Luncheons

Abstract

Recently the semisubmersible has become a favorite choice as a wet-tree floating platform supporting steel catenary risers (SCRs), mainly due to its capability of quayside topside integration and cost-effectiveness. However, it is still a challenge for a conventional semisubmersible to support SCRs, particularly large ones, in harsh environment and relatively shallow water due to its large heave motion. To answer this challenge, a new semisubmersible design has been developed at Technip as a wet-tree floater which achieves significantly improved heave motion and vortex-induced-motion (VIM) performance through hull form optimization while maintaining the simplicity of a conventional semisubmersible design. The difference between the HVS semi-submersible design and a conventional semi-submersible design is in the blisters attached to the columns,  distribution of pontoon volume, and pontoon cross section shape. In the HVS semi-submersible design, the pontoon volume is re-distributed to minimize heave loading while maintaining sufficient structural rigidity, a long heave natural period and adequate quayside buoyancy. The blisters attached to the columns effectively breaks the vortex shedding coherence along the column length and therefore suppresses VIM. The blisters also provide much needed stability at quayside and during the hull deployment process, making the hull design less sensitive to topside weight increase.
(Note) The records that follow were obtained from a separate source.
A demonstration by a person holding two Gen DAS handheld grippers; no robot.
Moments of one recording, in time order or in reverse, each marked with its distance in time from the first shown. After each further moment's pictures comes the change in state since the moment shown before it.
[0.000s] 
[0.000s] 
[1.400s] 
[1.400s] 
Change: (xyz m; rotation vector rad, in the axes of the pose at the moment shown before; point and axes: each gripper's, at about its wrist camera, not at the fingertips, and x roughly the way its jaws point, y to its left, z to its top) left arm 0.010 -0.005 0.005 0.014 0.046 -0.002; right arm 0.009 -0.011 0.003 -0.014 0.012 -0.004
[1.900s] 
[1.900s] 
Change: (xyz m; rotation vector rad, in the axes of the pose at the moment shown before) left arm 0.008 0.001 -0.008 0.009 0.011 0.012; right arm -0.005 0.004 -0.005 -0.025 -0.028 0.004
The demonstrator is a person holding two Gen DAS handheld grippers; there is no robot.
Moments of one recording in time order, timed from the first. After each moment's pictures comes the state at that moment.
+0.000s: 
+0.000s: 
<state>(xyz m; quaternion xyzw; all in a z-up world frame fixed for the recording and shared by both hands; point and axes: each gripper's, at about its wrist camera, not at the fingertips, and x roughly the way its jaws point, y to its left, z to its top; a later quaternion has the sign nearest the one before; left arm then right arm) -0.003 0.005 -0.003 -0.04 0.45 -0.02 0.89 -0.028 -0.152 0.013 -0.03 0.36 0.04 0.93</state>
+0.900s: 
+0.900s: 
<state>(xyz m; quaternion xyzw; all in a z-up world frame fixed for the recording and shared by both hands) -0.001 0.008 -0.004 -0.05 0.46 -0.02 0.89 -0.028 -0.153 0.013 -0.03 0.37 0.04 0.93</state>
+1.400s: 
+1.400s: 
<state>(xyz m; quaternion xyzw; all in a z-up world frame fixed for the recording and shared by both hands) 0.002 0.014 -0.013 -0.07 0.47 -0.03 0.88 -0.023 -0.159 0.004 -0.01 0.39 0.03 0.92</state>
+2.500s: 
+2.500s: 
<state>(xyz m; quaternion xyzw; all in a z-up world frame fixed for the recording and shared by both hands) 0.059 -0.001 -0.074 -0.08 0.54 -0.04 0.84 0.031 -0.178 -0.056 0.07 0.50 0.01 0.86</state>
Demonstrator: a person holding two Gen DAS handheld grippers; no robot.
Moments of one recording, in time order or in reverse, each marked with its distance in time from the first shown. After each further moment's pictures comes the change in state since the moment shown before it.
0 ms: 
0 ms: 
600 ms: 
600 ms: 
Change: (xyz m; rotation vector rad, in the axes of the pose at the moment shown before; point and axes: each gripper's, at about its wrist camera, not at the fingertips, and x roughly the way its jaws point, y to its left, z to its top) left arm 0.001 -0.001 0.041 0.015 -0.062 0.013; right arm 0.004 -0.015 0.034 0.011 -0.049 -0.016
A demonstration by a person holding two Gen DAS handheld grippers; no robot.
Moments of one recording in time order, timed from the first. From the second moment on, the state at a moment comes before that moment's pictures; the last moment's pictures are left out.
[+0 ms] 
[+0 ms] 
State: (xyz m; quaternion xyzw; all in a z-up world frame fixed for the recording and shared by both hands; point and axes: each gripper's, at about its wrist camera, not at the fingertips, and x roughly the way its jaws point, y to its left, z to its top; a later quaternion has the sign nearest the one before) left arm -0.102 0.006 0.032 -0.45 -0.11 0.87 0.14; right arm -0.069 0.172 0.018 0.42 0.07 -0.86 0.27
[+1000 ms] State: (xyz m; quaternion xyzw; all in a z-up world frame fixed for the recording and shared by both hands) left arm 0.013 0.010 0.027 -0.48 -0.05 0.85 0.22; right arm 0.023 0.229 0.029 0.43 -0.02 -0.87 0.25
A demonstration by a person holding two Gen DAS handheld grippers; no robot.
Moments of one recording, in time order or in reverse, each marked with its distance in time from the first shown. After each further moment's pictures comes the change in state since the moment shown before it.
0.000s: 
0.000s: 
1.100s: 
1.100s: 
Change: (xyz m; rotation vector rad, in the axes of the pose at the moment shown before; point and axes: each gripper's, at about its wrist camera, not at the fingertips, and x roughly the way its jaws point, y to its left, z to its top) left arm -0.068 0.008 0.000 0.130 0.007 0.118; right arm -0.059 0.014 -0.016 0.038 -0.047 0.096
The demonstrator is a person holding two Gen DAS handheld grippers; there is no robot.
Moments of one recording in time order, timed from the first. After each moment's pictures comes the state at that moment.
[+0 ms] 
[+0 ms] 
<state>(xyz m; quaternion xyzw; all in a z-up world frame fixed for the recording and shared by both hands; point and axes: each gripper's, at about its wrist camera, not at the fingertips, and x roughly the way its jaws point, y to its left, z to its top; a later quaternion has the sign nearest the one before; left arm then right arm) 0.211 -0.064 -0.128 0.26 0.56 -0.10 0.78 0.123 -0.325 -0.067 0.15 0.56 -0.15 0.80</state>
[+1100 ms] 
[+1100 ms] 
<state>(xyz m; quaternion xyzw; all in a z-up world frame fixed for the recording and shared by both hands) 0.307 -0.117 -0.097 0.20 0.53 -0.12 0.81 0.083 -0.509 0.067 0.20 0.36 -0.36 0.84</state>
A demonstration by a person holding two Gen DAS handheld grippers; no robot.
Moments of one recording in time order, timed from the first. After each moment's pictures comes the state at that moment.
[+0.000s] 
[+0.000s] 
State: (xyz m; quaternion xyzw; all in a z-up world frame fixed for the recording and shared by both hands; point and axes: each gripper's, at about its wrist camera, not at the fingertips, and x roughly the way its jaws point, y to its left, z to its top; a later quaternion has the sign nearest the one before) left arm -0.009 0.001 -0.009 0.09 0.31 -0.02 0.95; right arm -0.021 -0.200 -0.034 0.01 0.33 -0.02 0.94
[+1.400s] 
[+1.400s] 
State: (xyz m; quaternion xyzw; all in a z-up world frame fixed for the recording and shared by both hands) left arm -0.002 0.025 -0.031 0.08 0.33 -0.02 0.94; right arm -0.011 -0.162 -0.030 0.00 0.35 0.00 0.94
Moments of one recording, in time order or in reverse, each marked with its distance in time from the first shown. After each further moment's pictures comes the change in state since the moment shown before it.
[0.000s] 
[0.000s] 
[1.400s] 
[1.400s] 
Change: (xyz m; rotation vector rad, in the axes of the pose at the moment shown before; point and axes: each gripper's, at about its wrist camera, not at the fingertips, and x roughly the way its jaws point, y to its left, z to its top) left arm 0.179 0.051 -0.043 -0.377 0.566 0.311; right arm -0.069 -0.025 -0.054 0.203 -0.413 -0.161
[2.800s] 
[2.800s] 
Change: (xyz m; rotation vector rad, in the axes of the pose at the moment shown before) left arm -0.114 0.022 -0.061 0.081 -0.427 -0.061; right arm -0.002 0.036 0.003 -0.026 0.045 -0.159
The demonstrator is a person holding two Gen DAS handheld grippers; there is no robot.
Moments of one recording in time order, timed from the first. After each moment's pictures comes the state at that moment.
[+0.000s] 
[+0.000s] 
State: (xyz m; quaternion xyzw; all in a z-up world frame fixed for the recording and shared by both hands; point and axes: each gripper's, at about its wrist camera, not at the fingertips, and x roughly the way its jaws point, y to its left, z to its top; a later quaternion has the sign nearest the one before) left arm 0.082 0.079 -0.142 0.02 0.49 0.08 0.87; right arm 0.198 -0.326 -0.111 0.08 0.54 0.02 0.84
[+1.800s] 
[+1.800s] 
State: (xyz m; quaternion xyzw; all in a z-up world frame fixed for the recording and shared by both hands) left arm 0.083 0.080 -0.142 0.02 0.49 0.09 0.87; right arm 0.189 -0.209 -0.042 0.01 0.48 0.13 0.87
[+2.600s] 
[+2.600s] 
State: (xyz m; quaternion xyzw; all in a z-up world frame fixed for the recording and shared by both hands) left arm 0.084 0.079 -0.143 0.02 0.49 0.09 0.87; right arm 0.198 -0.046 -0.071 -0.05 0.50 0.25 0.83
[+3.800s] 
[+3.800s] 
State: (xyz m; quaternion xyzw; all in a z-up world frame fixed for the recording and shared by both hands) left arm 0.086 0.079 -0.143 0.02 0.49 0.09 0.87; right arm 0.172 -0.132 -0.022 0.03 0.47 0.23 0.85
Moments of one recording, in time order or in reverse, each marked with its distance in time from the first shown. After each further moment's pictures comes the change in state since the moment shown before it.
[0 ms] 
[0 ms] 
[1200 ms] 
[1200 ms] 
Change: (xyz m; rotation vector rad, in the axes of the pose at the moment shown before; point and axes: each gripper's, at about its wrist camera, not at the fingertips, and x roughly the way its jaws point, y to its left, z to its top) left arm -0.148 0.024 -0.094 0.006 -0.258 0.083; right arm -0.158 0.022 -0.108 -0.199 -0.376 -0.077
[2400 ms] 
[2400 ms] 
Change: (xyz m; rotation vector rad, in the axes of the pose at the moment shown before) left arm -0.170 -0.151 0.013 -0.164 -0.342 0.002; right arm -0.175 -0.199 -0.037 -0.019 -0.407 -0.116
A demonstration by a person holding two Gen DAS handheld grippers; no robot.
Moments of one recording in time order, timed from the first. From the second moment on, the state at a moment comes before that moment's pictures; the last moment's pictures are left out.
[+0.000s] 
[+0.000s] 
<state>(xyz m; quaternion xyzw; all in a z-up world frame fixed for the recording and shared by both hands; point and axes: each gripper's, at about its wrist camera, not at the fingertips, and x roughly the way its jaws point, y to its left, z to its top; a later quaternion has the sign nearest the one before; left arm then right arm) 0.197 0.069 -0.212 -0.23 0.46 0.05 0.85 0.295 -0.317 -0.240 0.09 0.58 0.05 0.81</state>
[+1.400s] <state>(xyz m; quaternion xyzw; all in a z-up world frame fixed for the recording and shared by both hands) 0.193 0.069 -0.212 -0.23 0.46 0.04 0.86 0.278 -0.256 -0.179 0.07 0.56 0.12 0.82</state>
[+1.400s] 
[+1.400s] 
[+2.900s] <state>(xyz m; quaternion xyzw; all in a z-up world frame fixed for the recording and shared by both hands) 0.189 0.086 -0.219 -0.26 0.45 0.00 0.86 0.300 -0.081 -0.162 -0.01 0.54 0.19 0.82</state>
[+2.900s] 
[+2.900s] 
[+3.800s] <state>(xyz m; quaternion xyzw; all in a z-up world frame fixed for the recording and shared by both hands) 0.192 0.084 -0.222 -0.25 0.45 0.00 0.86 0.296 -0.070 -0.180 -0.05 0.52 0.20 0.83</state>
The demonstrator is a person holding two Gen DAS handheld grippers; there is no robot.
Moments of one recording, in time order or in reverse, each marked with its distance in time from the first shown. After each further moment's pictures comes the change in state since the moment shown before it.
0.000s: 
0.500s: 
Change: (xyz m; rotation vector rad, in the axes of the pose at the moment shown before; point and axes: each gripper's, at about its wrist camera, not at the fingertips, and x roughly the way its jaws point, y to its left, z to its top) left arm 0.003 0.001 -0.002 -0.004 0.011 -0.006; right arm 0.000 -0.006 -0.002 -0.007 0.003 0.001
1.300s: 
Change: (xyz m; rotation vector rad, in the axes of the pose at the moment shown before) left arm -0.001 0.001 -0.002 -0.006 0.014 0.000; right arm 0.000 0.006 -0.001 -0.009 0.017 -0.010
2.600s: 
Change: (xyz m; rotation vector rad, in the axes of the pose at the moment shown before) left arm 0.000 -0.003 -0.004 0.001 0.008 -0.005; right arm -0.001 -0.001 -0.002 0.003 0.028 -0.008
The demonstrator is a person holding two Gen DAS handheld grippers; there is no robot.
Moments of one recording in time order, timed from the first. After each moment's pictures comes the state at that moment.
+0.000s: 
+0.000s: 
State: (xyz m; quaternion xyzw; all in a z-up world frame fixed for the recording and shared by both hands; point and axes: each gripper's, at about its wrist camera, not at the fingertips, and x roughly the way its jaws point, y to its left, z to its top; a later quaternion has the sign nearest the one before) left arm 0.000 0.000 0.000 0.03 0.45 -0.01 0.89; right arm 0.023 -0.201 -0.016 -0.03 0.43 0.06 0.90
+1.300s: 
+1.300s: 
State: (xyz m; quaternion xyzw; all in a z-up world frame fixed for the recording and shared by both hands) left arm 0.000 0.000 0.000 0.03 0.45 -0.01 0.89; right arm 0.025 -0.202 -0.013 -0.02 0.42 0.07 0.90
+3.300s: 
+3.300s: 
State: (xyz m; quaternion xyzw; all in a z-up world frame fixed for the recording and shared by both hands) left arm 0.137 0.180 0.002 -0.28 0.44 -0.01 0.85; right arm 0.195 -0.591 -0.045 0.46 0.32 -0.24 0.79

In the present paper the hydrodynamic aspects of this new design are discussed in detail. A benchmark case is presented in which the new design is compared against a more conventional design with the same principal dimensions. A VIM model test and wave basin test for the proposed design have been performed and a summary of the test results will be presented. The reduced heave and VIM significantly improve the riser stress and fatigue near the touchdown point. This new design makes the semisubmersible a more robust wet-tree floater concept, and even a potentially good candidate as a dry-tree host concept in relatively benign environment.

Biography

• B.Sc. in Engineering Mechanics and M.Sc. in Marine Hydrodynamics from Shanghai Jiao-tong University
• Ph.D. in Marine Hydrodynamics from Hiroshima University
• Joined Aker Engineering in 1998
• Currently an Engineering Supervisor with Technip’s Offshore Technical Services.
• Experienced in floating system engineering, particularly in spar projects. Engaged in Technip’s floater concept development and holds several patents in this area. Currently leading Technip’s effort in developing HVS – a low motion semi-submersible design.